CORPUS=corpora/subs.txt &&
OUT_DIR=data/working &&
VOCAB_MIN_COUNT=100  && # words with lower frequency are removed before windows
WINDOW_SIZE=10 &&
DISTANCE_WEIGHTING=1 && # normalized co-occurrence counts (vanilla GloVe)
VECTOR_SIZE=300 &&
ETA=0.05 &&
MAX_ITER=100 &&
MODEL=2 && # 1:W, 2:W+C
SEED=1 &&
scripts/corpus2glove.sh $CORPUS $OUT_DIR $VOCAB_MIN_COUNT \
  $WINDOW_SIZE $DISTANCE_WEIGHTING $VECTOR_SIZE $ETA $MAX_ITER $MODEL $SEED

Embeddings-based biases

Using SGNS and GloVe embeddings, compute cosine-based biases of all words in vocabulary with respect to a given set of groups of words. The groups of words are specified in words_lists/ as text files. Results are saved as a DataFrame in .csv format.

Example:

# SGNS:
CORPUS=subs &&
scripts/sgns_biases.sh $CORPUS
# GLOVE:
CORPUS=subs &&
scripts/glove_biases.sh $CORPUS

Results

External data sources are needed to replicate experiments.

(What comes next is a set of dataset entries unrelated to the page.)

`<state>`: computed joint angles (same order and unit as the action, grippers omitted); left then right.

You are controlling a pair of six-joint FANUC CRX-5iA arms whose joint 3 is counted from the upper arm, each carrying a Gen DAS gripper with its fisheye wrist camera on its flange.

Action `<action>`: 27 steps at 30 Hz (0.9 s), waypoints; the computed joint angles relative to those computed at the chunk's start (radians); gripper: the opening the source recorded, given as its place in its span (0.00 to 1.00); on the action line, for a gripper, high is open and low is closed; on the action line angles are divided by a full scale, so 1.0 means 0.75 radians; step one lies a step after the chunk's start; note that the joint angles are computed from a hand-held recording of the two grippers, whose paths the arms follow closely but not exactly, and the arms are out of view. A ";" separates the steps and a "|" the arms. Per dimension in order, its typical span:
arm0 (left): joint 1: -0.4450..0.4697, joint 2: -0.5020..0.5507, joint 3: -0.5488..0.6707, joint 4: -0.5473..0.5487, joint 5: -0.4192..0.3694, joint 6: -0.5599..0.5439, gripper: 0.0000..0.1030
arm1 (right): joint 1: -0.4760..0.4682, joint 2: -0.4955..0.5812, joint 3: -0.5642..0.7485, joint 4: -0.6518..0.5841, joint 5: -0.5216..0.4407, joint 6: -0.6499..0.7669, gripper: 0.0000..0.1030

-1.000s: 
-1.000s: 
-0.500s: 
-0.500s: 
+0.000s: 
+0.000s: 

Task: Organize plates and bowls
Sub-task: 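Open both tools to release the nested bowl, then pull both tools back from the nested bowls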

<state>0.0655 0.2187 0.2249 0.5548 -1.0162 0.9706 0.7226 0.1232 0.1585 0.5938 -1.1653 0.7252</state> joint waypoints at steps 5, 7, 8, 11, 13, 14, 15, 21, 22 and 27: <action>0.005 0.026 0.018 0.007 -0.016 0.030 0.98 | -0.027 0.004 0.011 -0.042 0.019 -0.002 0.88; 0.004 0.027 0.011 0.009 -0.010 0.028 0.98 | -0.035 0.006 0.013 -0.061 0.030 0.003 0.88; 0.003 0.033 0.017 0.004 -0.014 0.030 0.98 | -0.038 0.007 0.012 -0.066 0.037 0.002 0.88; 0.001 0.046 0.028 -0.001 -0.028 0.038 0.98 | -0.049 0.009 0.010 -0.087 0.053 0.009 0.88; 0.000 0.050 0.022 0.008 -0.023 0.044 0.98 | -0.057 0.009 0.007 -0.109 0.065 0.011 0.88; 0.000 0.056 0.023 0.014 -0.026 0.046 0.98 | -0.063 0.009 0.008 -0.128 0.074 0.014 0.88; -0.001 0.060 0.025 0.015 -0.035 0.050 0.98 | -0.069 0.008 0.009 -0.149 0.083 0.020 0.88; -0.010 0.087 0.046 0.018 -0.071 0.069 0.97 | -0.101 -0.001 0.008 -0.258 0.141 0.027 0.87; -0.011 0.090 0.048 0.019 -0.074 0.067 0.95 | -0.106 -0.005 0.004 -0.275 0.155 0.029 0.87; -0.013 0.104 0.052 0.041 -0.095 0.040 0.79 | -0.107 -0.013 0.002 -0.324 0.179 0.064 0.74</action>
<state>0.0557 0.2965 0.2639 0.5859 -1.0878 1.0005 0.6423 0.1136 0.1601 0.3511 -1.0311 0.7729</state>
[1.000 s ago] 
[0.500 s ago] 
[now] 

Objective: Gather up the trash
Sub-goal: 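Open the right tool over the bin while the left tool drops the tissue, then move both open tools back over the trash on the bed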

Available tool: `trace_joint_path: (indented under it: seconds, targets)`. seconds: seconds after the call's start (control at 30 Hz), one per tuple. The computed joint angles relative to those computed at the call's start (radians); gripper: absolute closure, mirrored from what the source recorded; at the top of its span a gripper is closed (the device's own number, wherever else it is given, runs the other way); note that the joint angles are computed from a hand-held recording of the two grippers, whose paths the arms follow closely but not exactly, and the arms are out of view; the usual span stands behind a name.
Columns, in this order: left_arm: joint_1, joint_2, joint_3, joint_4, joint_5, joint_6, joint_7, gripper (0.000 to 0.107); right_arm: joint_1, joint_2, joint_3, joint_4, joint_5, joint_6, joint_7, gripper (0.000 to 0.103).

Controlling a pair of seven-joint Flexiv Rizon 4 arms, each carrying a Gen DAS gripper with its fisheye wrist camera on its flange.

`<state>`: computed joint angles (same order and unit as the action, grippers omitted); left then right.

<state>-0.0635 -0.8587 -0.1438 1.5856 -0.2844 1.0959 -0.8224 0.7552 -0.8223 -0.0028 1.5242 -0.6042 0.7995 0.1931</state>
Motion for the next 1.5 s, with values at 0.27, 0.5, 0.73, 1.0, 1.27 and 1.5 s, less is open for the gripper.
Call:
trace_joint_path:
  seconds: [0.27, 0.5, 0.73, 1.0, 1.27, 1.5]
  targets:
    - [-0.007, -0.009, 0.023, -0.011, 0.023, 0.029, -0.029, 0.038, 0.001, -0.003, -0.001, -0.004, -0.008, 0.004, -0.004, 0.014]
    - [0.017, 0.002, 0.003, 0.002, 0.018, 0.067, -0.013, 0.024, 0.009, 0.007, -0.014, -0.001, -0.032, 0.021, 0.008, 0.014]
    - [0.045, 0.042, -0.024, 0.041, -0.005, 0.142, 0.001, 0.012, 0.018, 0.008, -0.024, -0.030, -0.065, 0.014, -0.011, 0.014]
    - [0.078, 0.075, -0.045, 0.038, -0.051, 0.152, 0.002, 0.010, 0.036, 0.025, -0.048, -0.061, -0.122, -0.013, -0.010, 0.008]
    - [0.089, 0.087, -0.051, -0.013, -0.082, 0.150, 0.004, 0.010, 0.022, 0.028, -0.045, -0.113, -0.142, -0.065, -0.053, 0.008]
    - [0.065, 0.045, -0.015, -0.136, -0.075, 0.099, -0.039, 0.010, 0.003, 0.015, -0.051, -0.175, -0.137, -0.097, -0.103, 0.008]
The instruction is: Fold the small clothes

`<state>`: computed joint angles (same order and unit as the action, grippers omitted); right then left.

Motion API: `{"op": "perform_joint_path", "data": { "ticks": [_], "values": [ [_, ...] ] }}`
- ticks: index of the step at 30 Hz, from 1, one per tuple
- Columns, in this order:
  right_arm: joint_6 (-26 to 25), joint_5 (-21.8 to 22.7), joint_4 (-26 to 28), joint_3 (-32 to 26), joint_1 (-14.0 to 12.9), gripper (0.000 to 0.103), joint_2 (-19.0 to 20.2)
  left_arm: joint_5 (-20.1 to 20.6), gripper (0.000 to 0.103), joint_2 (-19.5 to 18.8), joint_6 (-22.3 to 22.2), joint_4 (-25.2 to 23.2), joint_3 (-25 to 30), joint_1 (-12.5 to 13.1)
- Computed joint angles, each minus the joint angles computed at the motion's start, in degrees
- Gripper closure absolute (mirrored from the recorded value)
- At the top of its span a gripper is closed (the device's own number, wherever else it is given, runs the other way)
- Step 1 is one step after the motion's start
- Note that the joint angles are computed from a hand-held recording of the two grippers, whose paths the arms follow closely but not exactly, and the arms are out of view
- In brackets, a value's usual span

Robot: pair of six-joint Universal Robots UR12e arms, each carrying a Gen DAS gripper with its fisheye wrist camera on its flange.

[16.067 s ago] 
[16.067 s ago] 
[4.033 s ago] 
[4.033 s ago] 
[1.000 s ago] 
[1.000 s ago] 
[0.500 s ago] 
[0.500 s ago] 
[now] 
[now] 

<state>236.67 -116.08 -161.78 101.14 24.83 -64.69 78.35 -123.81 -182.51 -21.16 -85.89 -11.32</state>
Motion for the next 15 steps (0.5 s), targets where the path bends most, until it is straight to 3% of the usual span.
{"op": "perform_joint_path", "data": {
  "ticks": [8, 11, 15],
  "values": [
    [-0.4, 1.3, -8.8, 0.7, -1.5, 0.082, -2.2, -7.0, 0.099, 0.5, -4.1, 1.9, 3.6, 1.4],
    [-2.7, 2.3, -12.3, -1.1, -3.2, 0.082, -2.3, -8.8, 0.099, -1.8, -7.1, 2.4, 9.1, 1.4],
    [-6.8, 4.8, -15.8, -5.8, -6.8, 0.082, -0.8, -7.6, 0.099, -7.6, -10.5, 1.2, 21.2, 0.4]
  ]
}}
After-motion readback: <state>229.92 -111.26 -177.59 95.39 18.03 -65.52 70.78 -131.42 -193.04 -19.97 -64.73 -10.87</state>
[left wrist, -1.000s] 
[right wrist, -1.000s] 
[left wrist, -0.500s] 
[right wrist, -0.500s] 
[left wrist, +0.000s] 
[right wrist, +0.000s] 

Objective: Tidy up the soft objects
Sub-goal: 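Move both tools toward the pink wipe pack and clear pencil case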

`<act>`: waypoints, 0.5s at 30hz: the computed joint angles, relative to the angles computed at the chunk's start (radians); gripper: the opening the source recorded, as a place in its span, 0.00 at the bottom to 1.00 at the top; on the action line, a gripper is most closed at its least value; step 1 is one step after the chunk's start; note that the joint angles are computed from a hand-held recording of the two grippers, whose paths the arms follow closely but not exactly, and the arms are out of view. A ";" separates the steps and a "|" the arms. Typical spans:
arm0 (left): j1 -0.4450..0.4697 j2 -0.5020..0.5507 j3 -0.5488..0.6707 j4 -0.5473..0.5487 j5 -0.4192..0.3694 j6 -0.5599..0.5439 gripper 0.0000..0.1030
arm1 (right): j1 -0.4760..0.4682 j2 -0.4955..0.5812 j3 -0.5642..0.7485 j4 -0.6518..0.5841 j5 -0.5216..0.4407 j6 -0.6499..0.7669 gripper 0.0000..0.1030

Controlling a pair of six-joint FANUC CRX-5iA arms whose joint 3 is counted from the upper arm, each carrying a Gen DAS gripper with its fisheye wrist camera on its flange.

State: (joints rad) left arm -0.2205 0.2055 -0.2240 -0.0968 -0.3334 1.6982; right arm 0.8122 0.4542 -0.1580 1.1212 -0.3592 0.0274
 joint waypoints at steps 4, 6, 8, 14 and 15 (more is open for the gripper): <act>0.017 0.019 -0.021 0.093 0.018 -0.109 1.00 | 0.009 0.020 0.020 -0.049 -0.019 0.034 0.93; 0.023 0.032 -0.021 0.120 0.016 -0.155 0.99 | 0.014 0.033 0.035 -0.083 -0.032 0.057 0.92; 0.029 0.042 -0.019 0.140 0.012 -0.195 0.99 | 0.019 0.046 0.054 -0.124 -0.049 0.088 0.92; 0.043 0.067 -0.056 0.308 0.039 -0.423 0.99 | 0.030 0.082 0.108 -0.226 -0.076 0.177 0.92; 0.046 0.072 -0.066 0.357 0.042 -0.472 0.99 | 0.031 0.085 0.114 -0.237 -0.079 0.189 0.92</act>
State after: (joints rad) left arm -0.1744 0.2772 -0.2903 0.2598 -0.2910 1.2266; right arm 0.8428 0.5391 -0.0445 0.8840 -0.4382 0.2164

  • Download the names dataset into data/external/cbn_gender_name_stats.csv using Will Lowe’s cbn R library with:
Rscript scripts/get_names_data.R
  • Download the occupations and Glasgow Norms datasets with:
wget -P data/external/ https://raw.githubusercontent.com/conjugateprior/cbn/master/inst/extdata/professionsBLS2015.tsv  &&
wget -O data/external/GlasgowNorms.csv https://static-content.springer.com/esm/art%3A10.3758%2Fs13428-018-1099-3/MediaObjects/13428_2018_1099_MOESM2_ESM.csv 

Run permutations tests with Python's scipy and prepare data for figures:

python3 scripts/prepare_figures_data.py

Add bootstrap results of R's boot library:

Rscript scripts/run_bootstrap.R

To replicate tables and figures execute the notebook figures_bias.ipynb with:

mkdir -p results/plots &&
conda deactivate &&
jupyter nbconvert \
  --ExecutePreprocessor.kernel_name=bias-pmi \
  --to notebook \
  --execute figures_bias.ipynb

Results are saved as figures_bias.nbconvert.ipynb.

Print the p-values of Table 1 with:

Rscript scripts/compute_correlation_pvalues.R

conda environment

You can create a bias-pmi conda environment to install requirements and dependencies. This is not compulsory.

To install miniconda if needed, run:

wget https://repo.anaconda.com/miniconda/Miniconda3-py37_4.10.3-Linux-x86_64.sh
sha256sum Miniconda3-py37_4.10.3-Linux-x86_64.sh
bash Miniconda3-py37_4.10.3-Linux-x86_64.sh
# and follow stdout instructions to run commands with `conda`

To create a conda env with Python and R:

conda config --add channels conda-forge
conda create -n "bias-pmi" --channel=defaults python=3.9.12
conda install --channel=conda-forge r-base=4.0.0

Activate the environment with conda activate bias-pmi and install pip with conda install pip.